Maniac Takes The Best Part Of GTA And Makes It A Roguelike

When I was younger, my friends and I would play Grand Theft Auto III differently than how the developers intended. Instead of completing missions and side activities, we would use cheat codes to give ourselves all the guns, a good car, and then save the game in that state. We would then each take turns loading up that save and trying to outlast the cops for as long as we could. I know plenty of other people who played GTA like this—as a weird, roguelike round-robin game of carjacking and mayhem—and now, someone has built an entire game recreating that classic experience.

Maniac, out now on Steam, is a new game the publisher pitched to me in an email as the “lovechild” of Grand Theft Auto and Vampire Survivors. At first, I wasn’t sure what that actually meant. But after playing a few hours of Maniac I realized that this fun, wacky, and over-the-top crime extravaganza is actually just recreating that previously mentioned, classic GTA experience of seeing how long you can survive while the cops, FBI, and military chase you around town.

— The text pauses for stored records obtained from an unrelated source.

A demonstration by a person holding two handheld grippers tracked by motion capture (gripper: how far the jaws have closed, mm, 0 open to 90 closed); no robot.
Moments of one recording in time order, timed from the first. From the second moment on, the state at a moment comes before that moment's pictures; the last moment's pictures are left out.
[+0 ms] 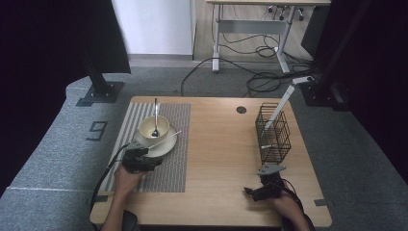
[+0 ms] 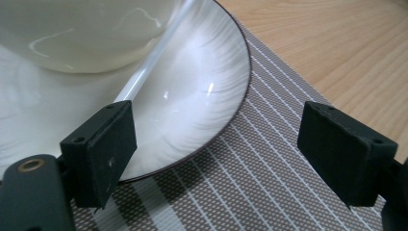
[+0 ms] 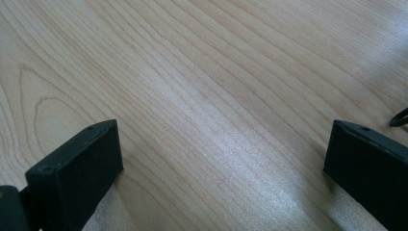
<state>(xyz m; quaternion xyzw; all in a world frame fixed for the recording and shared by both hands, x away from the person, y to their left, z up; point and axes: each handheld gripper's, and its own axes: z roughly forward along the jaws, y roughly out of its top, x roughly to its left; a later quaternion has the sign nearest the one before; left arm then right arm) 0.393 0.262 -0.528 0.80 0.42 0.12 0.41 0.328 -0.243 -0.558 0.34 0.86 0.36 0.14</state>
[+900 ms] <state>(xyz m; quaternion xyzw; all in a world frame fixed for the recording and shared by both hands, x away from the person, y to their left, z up) 0.410 0.271 -0.530 0.78 0.45 0.15 0.41 0.328 -0.244 -0.558 0.34 0.86 0.36 0.14</state>
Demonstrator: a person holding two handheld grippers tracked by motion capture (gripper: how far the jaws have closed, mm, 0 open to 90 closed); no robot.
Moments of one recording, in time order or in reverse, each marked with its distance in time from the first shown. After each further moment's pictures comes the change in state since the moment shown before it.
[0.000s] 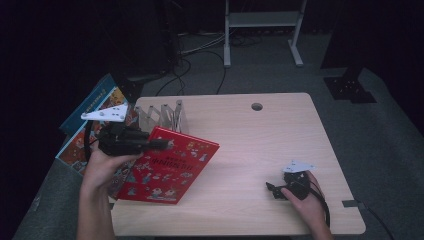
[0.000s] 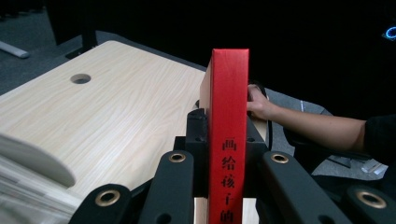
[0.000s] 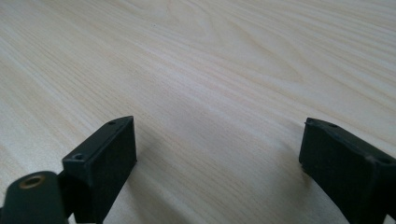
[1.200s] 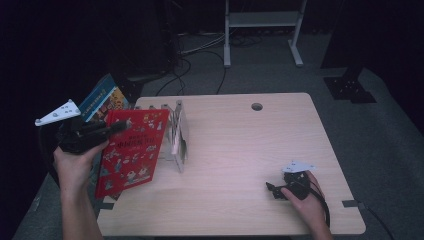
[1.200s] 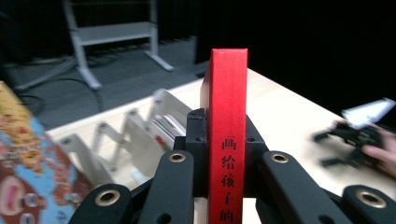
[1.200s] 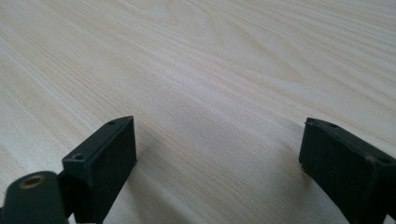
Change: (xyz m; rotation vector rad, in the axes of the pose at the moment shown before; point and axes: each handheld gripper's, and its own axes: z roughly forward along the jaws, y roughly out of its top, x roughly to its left) left arm 0.008 -0.021 -0.064 -0.142 0.559 -0.115; right arm 0.000 0.000 0.000 -0.003 -0.002 -0.002
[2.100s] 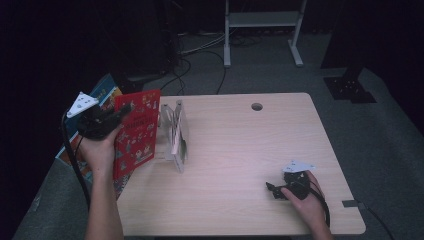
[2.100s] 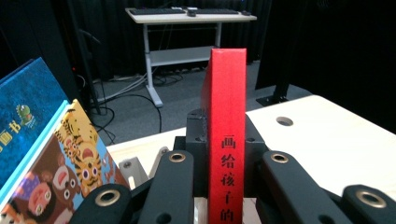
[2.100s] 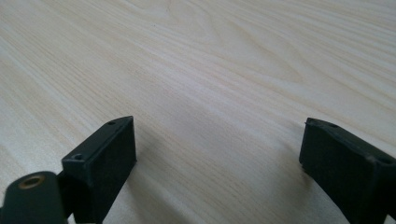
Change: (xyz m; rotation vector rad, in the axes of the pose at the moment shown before) left arm 0.018 -0.005 0.051 -0.099 0.260 -0.010; right arm 0.000 0.000 0.000 0.002 0.004 0.002
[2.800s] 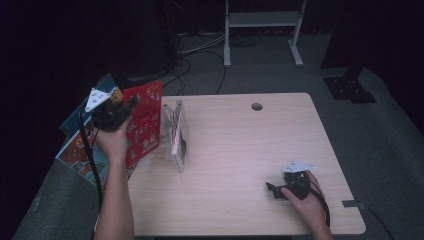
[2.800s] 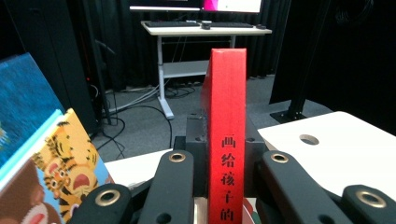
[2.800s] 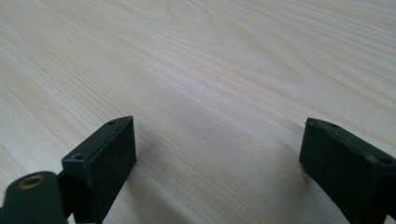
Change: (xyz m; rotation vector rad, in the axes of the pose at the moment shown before) left arm 0.011 -0.015 0.045 -0.057 0.051 -0.021; right arm 0.000 0.000 0.000 0.000 0.002 0.000
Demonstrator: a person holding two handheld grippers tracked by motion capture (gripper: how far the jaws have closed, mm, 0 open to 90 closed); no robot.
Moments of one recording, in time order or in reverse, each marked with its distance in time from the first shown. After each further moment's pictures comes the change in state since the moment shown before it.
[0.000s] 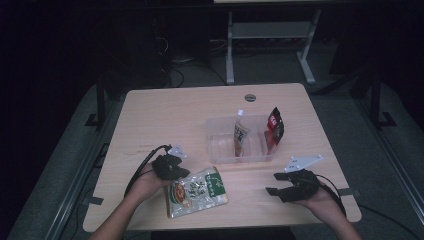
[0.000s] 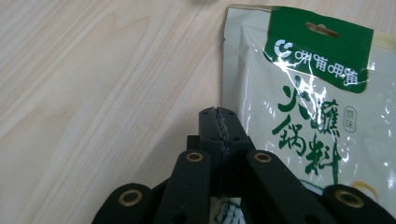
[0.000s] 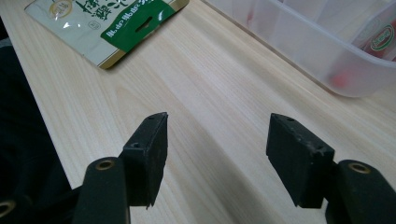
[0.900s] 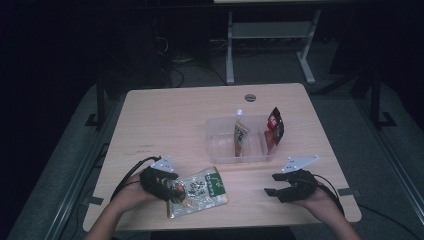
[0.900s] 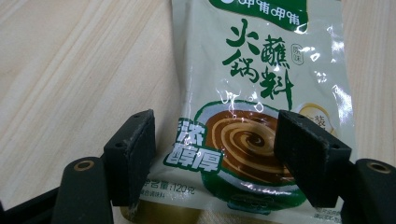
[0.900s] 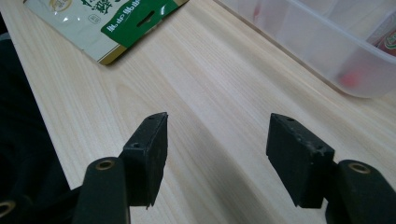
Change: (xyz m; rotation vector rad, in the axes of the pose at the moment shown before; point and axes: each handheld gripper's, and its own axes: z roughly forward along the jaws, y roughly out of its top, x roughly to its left) left arm -0.003 -0.043 -0.008 -0.067 -0.132 0.083; right arm 0.001 0.001 0.006 0.020 0.011 -0.014
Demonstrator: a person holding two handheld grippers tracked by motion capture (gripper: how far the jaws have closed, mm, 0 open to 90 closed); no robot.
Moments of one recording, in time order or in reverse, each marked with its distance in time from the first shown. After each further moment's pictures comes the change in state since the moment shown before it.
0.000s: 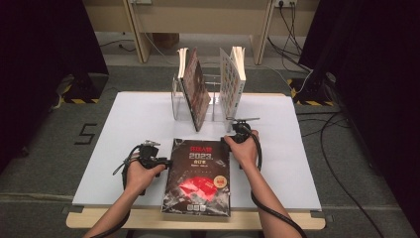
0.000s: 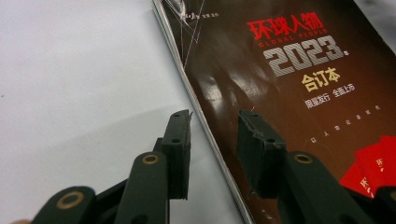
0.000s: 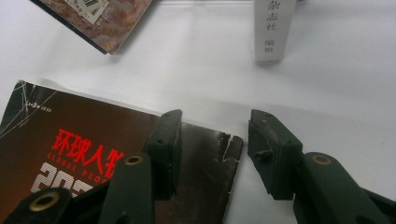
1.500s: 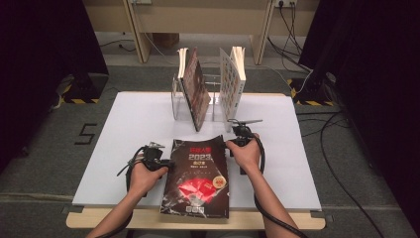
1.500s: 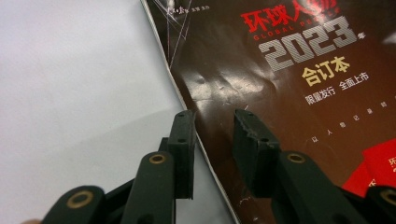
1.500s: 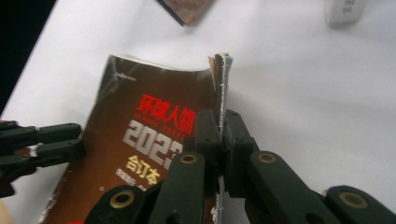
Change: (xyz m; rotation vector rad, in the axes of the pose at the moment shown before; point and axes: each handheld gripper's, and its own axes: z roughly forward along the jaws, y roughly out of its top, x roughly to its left) left arm -0.011 -0.003 0.004 0.016 0.029 0.054; right arm 0.015 -0.010 -0.031 0.061 0.197 0.017
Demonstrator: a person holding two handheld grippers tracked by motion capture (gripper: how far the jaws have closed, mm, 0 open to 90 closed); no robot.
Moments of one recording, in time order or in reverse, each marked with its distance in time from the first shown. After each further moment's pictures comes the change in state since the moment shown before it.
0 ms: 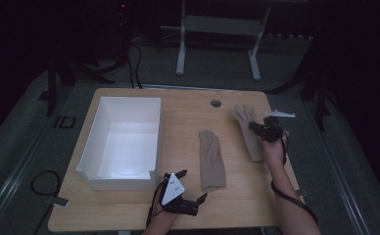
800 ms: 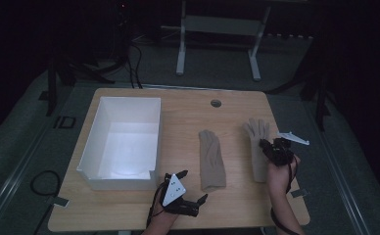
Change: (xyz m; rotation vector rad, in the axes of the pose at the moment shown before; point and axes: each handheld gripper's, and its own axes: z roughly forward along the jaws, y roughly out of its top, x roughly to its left) left arm -0.002 0.000 0.000 0.000 -0.001 0.020; right arm 0.032 -0.054 -0.067 -0.060 -0.174 0.142
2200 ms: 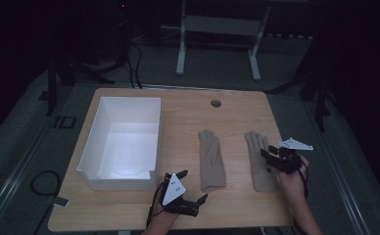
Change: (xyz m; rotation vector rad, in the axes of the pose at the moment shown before) left arm 0.001 0.000 0.000 0.003 -0.005 -0.006; right arm -0.035 -0.017 -0.002 0.037 0.139 -0.306
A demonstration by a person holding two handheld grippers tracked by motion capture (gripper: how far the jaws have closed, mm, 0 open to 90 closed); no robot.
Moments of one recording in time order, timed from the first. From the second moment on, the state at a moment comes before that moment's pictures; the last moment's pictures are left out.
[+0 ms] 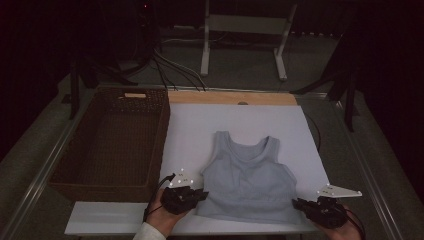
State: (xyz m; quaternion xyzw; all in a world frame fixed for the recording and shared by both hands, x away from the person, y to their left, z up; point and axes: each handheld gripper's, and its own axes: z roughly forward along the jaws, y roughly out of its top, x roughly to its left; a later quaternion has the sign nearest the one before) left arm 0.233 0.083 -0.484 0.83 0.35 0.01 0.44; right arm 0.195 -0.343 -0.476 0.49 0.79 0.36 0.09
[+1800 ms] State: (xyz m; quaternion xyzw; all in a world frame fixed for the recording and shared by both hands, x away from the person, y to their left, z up) left arm 0.263 0.079 -0.474 0.77 0.41 0.10 0.48; right arm 0.246 -0.329 -0.464 0.49 0.73 0.43 0.19
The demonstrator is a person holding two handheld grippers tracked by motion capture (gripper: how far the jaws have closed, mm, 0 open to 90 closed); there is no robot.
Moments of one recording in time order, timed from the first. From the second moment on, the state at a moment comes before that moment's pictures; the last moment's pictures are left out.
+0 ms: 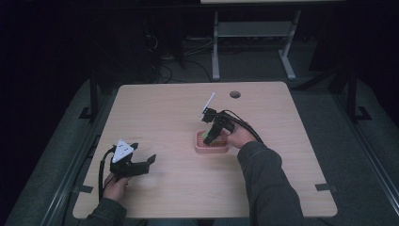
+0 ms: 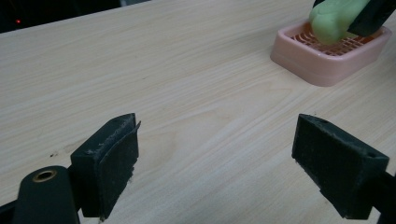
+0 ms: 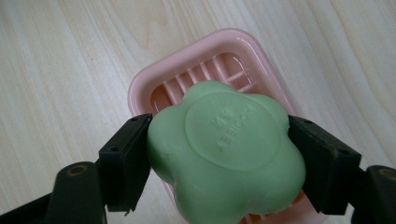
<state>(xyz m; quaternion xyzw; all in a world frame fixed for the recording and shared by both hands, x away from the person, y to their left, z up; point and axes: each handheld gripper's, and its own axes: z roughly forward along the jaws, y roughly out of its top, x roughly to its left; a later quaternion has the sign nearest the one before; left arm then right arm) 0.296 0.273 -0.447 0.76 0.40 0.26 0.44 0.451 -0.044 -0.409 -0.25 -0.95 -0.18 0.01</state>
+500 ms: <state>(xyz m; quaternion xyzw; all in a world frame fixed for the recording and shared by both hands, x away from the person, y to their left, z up) 0.296 0.272 -0.448 0.76 0.40 0.26 0.44 0.451 -0.039 -0.415 -0.25 -0.95 -0.17 0.00</state>
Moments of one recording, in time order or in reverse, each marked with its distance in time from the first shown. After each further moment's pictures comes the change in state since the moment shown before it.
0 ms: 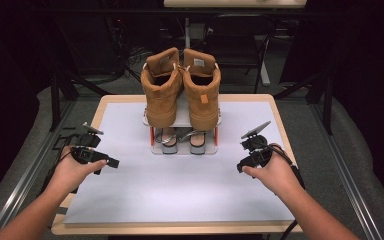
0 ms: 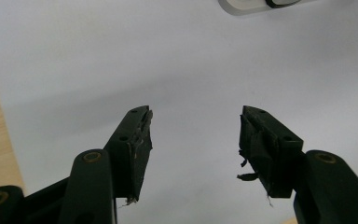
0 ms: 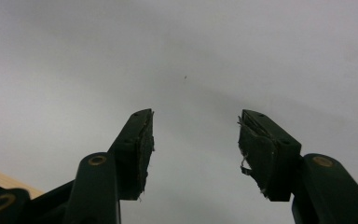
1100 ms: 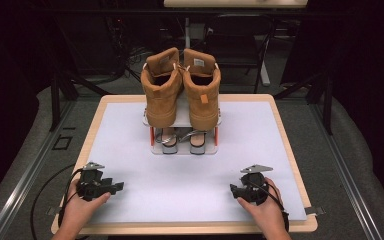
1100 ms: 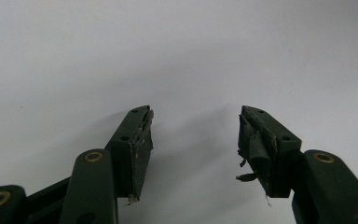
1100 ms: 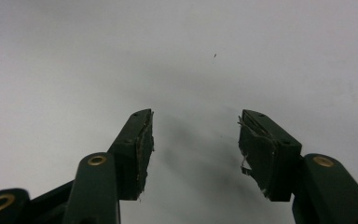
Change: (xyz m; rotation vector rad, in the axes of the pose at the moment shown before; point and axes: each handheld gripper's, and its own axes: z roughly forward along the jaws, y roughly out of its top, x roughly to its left) left arm 0.014 -0.085 0.066 -0.239 -0.024 0.087; right arm 0.014 -0.083 0.082 -0.372 0.037 -0.010
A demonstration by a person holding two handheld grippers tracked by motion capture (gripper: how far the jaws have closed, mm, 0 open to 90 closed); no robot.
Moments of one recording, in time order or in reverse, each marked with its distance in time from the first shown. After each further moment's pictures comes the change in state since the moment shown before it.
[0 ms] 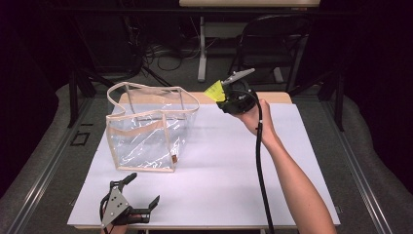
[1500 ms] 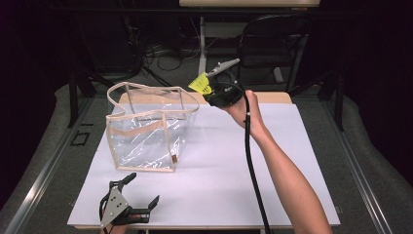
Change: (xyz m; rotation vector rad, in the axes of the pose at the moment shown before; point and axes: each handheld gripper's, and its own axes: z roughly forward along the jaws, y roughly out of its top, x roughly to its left) left arm 0.000 0.000 -0.001 0.001 -0.003 -0.001; right arm 0.023 0.038 0.000 -0.039 0.018 -0.064
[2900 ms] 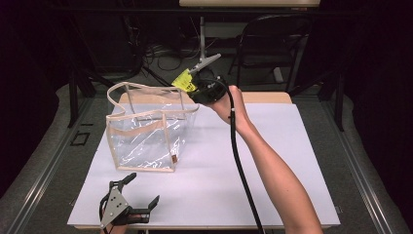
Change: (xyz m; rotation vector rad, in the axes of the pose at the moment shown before) left arm 0.000 0.000 0.000 0.000 0.002 0.002; right arm 0.024 0.030 0.013 -0.024 0.041 -0.047
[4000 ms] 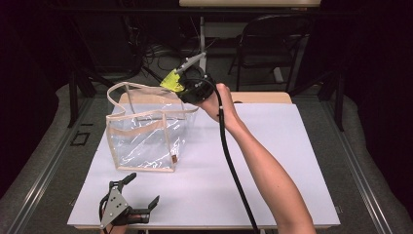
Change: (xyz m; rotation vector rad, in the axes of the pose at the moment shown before) left arm 0.000 0.000 0.000 -0.004 0.000 0.000; right arm 0.017 0.019 0.015 0.002 0.033 -0.046
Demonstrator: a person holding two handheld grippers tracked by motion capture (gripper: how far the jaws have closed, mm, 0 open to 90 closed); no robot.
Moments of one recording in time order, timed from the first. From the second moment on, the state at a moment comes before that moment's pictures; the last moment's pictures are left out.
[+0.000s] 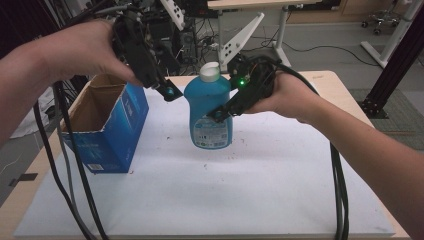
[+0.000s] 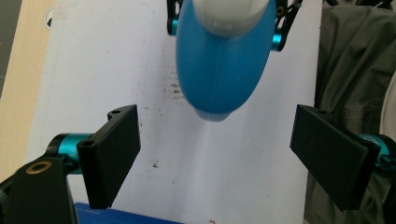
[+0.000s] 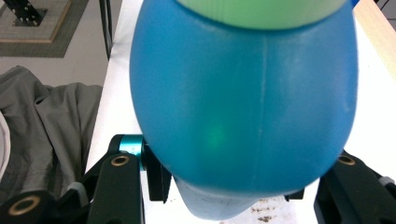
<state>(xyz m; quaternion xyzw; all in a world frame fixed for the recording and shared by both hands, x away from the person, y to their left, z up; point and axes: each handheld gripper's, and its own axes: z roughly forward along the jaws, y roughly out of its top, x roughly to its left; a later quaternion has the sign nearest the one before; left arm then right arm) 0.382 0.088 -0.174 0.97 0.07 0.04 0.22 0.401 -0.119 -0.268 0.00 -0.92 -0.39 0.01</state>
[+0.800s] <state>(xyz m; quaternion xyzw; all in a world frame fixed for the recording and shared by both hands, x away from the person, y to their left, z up) 0.394 0.047 -0.180 0.98 0.04 0.01 0.20 0.402 -0.107 -0.256 0.01 -0.92 -0.39 0.00</state>
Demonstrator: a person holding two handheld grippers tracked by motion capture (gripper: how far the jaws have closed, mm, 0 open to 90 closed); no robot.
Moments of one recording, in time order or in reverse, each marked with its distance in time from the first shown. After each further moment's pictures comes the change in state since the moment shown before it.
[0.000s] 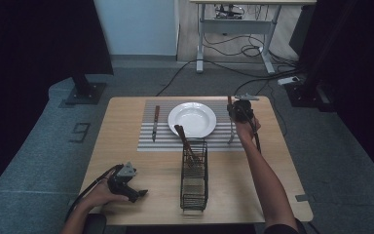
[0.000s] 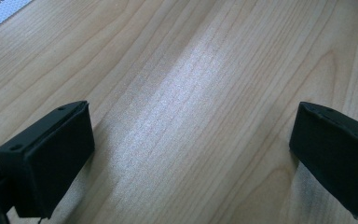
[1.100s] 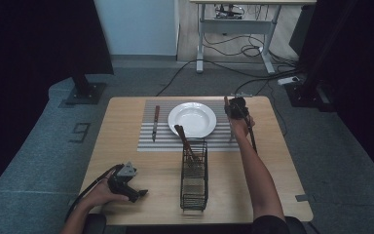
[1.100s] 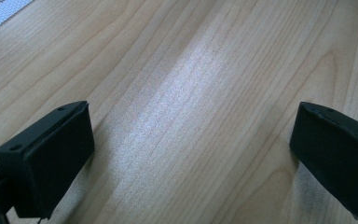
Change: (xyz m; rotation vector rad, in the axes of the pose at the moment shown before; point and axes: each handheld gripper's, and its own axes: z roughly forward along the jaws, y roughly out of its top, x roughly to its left) left arm 0.001 0.001 0.001 0.000 -0.003 0.004; right arm -0.004 -0.003 0.046 0.082 -0.032 0.045
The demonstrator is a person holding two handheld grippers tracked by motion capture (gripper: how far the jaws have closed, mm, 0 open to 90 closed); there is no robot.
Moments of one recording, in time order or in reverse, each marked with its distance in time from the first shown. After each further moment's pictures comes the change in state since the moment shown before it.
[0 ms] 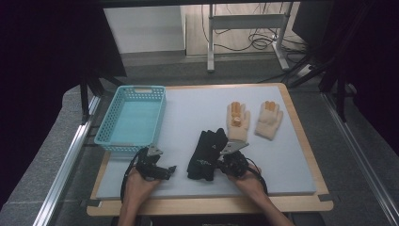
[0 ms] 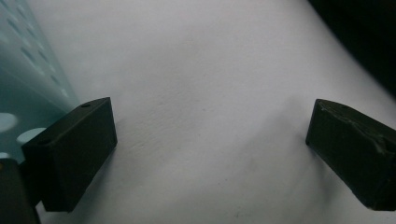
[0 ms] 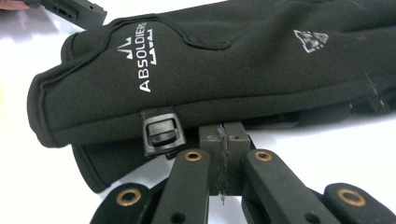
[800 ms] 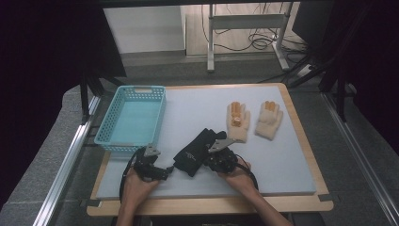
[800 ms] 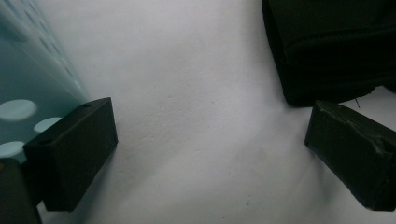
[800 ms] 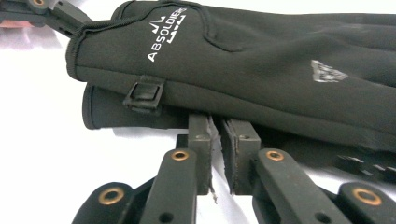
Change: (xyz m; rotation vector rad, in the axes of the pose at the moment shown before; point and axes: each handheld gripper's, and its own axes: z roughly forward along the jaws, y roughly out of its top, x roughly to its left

The basic gameplay loop of Maniac is this: You spawn into a randomly generated city filled with civilians, police, guns, and other things you’d expect in a GTA game. Then you cause a bunch of mayhem, collect money, and try to survive for 20 minutes. At that point, the city is nuked. But making it to that point is tricky, as law enforcement is very aggressive and willing to kill dozens of people to take you out. So you’ll need to steal random vehicles and pick up new guns and randomly spawned upgrades to even have a chance at winning

Once you die (and you will die), you are then able to use your ill-gotten cash to upgrade various abilities between runs. For example, you can make your character harder to kill or faster. You can also make them deadlier or better at stealing cars. You can even get an upgrade that convinces random NPCs in the city to join your cause and start killing random cops and civilians, too.

Maniac is silly, and thankfully not realistic

One concern I had when booting up Maniac was if mowing down and running over random people could still be fun in 2024. It’s a problem GTA hit as its games became more and more hyper-realistic. Suddenly, it wasn’t much fun to go on a shooting spree in GTA V. Thankfully, Maniac sidesteps this problem by using a top-down camera like the old GTA games, so everything feels at a distance and hard to parse.

Was that a woman? A kid? A fire hydrant? No idea, but I ran it over going 100 MPH in an ice cream truck, so I have other things to worry about.

Maniac also uses a cartoonish art style and doesn’t try to be realistic at all. This is a world where random mafia guys walk around in packs and baby carriages spit out cash when run over. The first character you get in Maniac, before unlocking other “heroes,” is a drunk-out-of-his-mind man dressed as Santa Claus.

Screenshot: Skystone Games

So yeah, the game understands that the only way to make this work is to have fun with it and make sure all the gory, criminal action is very zany and super silly.

Like Vampire Survivors or Deep Rock Galactic: Survivor, Maniac is hard to put down. By design, each run lasts no more than 20 minutes and you get a bit better with each crime spree, as you learn the game and get better upgrades. The random map and chaos also help, making no run identical. I found myself often going “Wait, one more run. I bet now with these new upgrades I can get a nuke!” And then suddenly I’d been playing for two hours.

If you loved causing chaos in older GTA games, and miss the era when the franchise was less real and more zany, Maniac is a perfect return to that classic top-down criminal action, but now with roguelike random elements and upgrades. Get some friends together, hook up a controller, and pass it around to see who can last the longest against the police like it’s 2002 all over again.

Maniac is out now on PC via Steam and costs $US5.